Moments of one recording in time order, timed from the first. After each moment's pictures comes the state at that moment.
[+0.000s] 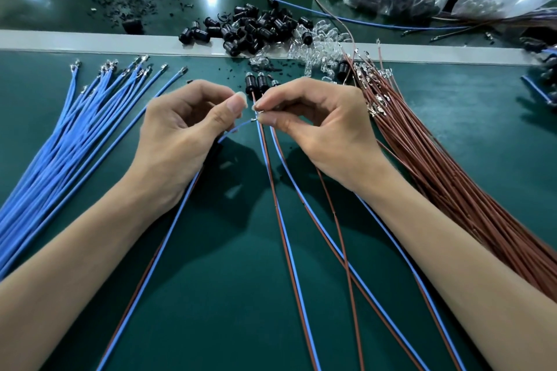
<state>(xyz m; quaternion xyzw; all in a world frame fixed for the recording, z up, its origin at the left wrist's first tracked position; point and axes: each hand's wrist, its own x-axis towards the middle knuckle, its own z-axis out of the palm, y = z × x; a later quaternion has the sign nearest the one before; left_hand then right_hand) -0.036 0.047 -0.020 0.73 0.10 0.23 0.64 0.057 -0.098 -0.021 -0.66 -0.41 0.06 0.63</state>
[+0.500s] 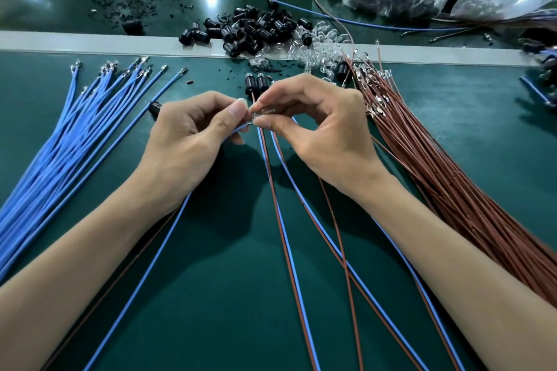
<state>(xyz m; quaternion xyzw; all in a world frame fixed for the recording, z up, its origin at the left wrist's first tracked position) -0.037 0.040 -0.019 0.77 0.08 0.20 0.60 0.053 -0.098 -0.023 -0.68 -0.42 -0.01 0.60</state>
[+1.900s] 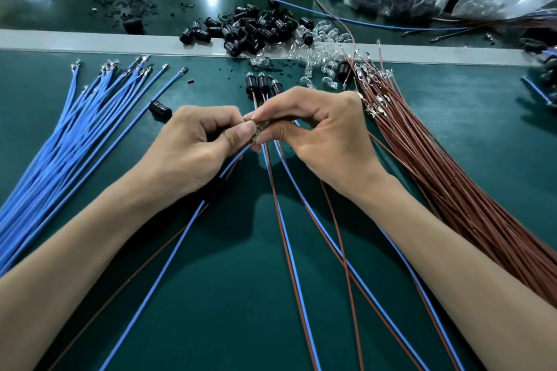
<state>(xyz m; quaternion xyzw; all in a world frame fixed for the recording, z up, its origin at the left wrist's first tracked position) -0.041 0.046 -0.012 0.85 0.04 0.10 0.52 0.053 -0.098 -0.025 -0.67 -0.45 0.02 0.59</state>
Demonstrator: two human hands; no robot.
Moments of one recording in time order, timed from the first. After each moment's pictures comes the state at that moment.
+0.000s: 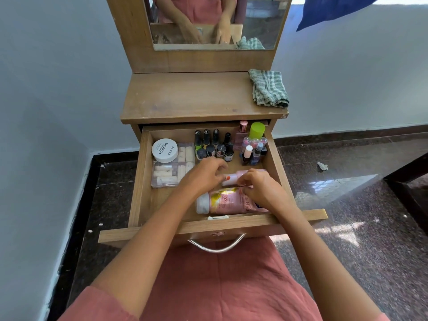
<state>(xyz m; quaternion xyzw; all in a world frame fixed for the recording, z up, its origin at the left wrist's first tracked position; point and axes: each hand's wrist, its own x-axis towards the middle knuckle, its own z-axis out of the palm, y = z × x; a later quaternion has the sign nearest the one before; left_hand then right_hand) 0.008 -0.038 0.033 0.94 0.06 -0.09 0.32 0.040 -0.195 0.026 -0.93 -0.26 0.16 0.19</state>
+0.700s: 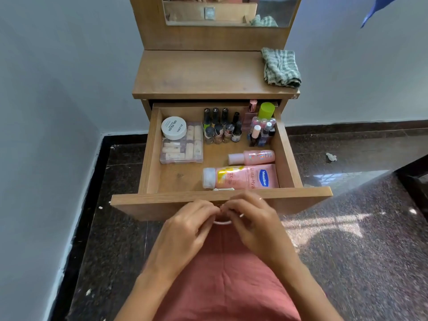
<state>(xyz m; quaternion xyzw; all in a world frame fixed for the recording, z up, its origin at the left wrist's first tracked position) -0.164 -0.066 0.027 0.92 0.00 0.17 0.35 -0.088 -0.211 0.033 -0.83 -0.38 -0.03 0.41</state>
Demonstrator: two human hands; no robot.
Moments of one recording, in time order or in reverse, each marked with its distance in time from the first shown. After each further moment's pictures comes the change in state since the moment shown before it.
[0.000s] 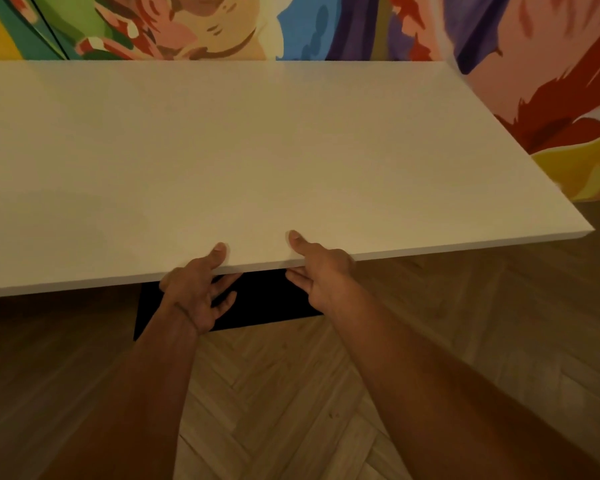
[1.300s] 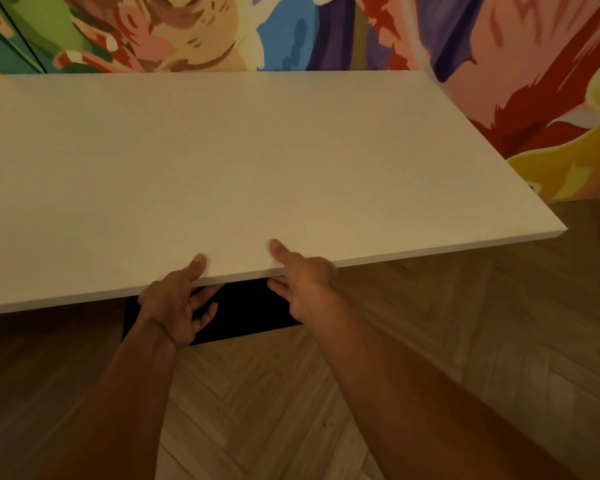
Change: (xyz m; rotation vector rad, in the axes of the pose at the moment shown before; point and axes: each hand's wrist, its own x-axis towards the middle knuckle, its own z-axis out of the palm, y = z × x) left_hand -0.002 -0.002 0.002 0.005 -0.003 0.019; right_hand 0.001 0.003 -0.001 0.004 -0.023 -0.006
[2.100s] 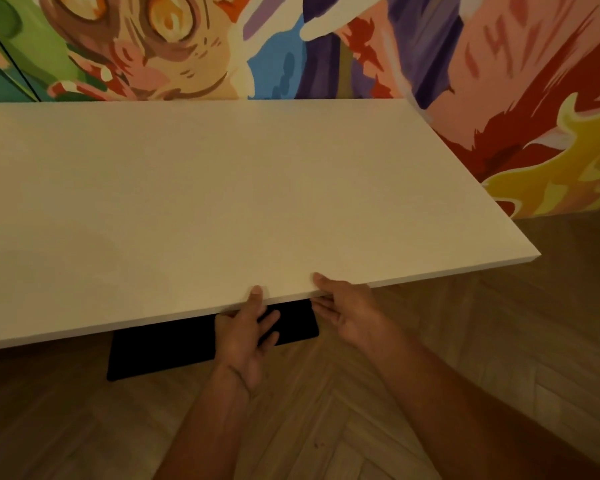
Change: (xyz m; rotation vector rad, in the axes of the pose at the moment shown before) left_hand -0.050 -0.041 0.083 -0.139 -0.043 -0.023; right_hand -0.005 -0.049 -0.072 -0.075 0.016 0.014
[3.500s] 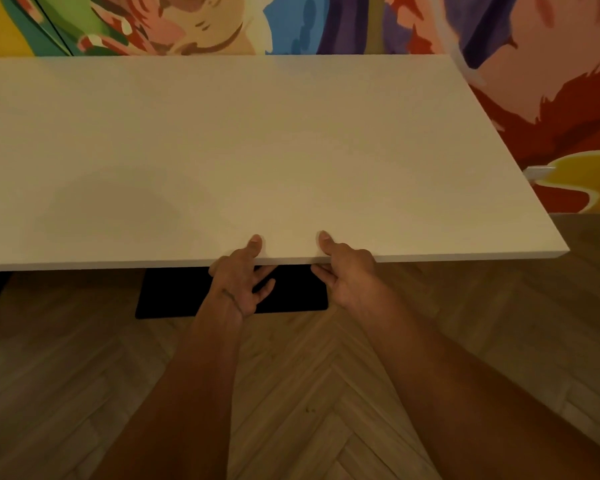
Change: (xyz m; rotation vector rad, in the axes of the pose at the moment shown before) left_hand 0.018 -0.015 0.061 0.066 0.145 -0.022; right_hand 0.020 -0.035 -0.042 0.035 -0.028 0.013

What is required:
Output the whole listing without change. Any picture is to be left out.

Solution to the problem:
Moments of one recording in time order, timed from the first. After each moment's pictures comes the state at that moment.
[+0.000s] 
<state>(xyz m; quaternion xyzw; all in a world frame fixed for the recording, z up, its origin at the left wrist's first tracked position; point and axes: each hand's wrist, its own x-axis towards the middle knuckle, its own z-axis out of the palm, y = z × x; a later quaternion has the sign nearest the one before; left_hand then right_hand) -0.036 0.047 -0.020 0.73 0.10 0.23 0.64 0.057 -0.098 -0.021 -0.66 -0.41 0.06 0.63</state>
[+0.500s] 
<state>(xyz m; quaternion xyzw; all in a world frame fixed for the recording, z up, its origin at the left wrist's first tracked position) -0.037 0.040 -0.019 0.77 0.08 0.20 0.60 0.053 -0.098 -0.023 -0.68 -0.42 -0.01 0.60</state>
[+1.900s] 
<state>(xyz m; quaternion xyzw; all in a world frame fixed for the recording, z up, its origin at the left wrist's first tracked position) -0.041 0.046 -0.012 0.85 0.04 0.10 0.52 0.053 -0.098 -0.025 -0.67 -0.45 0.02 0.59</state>
Demonstrator: two human hands; no robot.
Moments of one recording in time order, timed from the first. After each moment's pictures comes the state at that moment.
+0.000s: 
<state>(xyz m; quaternion xyzw; all in a world frame fixed for the recording, z up, its origin at the left wrist's first tracked position; point and axes: each hand's wrist, its own x-axis towards the middle knuckle, its own z-axis out of the palm, y = z × x; a later quaternion has the sign nearest the one before; left_hand then right_hand) 0.008 -0.038 0.033 0.94 0.06 -0.09 0.32 0.040 -0.195 0.026 -0.93 -0.26 0.16 0.19</state>
+0.700s: 
<state>(xyz m; quaternion xyzw; all in a world frame fixed for the recording, z up, its origin at the left wrist's first tracked position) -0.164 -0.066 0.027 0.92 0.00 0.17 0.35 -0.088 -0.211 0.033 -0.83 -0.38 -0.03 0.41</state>
Demonstrator: two human hands; no robot.
Moments of one recording, in time order or in reverse, each marked with its distance in time from the first shown. After each further moment's pictures comes the change in state since the moment shown before it.
[0.000s] 
[1.300s] 
Change: (xyz m; rotation vector rad, in the axes of the pose at the moment shown before; point and axes: each hand's wrist, its own x-axis towards the middle knuckle, its own z-axis out of the palm, y = z × x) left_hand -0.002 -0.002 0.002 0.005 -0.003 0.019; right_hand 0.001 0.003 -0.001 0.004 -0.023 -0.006
[2.100s] 
Change: (xyz m; rotation vector rad, in the axes of the pose at the moment shown before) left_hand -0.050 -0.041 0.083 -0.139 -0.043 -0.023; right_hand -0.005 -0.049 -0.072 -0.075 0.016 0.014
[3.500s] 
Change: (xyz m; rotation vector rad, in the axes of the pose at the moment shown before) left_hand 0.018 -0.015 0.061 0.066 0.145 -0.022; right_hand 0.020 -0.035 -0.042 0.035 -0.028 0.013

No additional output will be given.